PROBLEM STATEMENT. Every record must be copied out exactly.

Items from a data source.
------------------------------

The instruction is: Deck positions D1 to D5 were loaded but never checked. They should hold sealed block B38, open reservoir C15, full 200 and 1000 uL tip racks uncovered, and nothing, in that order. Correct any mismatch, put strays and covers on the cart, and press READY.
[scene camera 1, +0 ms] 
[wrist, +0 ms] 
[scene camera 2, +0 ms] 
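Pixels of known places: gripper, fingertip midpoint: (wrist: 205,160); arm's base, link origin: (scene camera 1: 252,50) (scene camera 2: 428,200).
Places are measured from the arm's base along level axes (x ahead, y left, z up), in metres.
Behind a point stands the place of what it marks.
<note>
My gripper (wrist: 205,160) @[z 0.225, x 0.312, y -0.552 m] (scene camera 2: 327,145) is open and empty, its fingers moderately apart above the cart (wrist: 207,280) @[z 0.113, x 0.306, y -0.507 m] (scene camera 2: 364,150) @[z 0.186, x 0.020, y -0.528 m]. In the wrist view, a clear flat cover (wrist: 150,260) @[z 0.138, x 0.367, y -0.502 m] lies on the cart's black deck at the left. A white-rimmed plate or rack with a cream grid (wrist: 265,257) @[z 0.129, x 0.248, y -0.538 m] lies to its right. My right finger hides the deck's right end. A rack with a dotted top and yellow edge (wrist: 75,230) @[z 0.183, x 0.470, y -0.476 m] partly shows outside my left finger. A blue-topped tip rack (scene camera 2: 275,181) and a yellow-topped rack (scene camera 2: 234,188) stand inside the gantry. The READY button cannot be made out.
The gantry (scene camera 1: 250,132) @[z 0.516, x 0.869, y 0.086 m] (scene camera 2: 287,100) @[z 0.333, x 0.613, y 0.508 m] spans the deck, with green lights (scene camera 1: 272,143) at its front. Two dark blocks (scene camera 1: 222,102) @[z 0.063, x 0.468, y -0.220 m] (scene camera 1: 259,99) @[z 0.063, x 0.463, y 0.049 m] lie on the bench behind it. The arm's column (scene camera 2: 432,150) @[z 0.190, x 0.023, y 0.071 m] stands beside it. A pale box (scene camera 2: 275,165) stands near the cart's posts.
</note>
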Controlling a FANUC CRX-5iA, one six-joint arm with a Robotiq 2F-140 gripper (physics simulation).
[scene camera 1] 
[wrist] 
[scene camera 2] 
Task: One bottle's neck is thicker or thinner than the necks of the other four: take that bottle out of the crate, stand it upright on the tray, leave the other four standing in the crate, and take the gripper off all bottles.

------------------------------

SOLVED PROBLEM.
The instruction is: Deck positions D1 to D5 were loaded but never checked. They should hold sealed block B38, open reservoir C15, full 200 and 1000 uL tip racks uncovered, and nothing, in that order. Correct any mismatch, put strays and covers on the cart, and press READY.
[scene camera 1, +0 ms] 
[wrist, +0 ms] 
[scene camera 2, +0 ms] 
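Pixels of known places: gripper, fingertip midpoint: (wrist: 205,160); arm's base, link origin: (scene camera 1: 252,50) (scene camera 2: 428,200).
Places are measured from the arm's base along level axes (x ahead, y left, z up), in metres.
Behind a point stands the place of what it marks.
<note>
My gripper (wrist: 205,160) @[z 0.225, x 0.312, y -0.552 m] (scene camera 2: 327,145) is open and empty, its fingers moderately apart above the cart (wrist: 207,280) @[z 0.113, x 0.306, y -0.507 m] (scene camera 2: 364,150) @[z 0.186, x 0.020, y -0.528 m]. In the wrist view, a clear flat cover (wrist: 150,260) @[z 0.138, x 0.367, y -0.502 m] lies on the cart's black deck at the left. A white-rimmed plate or rack with a cream grid (wrist: 265,257) @[z 0.129, x 0.248, y -0.538 m] lies to its right. My right finger hides the deck's right end. A rack with a dotted top and yellow edge (wrist: 75,230) @[z 0.183, x 0.470, y -0.476 m] partly shows outside my left finger. A blue-topped tip rack (scene camera 2: 275,181) and a yellow-topped rack (scene camera 2: 234,188) stand inside the gantry. The READY button cannot be made out.
The gantry (scene camera 1: 250,132) @[z 0.516, x 0.869, y 0.086 m] (scene camera 2: 287,100) @[z 0.333, x 0.613, y 0.508 m] spans the deck, with green lights (scene camera 1: 272,143) at its front. Two dark blocks (scene camera 1: 222,102) @[z 0.063, x 0.468, y -0.220 m] (scene camera 1: 259,99) @[z 0.063, x 0.463, y 0.049 m] lie on the bench behind it. The arm's column (scene camera 2: 432,150) @[z 0.190, x 0.023, y 0.071 m] stands beside it. A pale box (scene camera 2: 275,165) stands near the cart's posts.
</note>
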Controlling a FANUC CRX-5iA, one six-joint arm with a Robotiq 2F-140 gripper (physics simulation).
[scene camera 1] 
[wrist] 
[scene camera 2] 
Task: One bottle's neck is thicker or thinner than the necks of the other four: take that bottle out of the crate, stand it upright on the tray, leave the other four standing in the crate, and take the gripper off all bottles.

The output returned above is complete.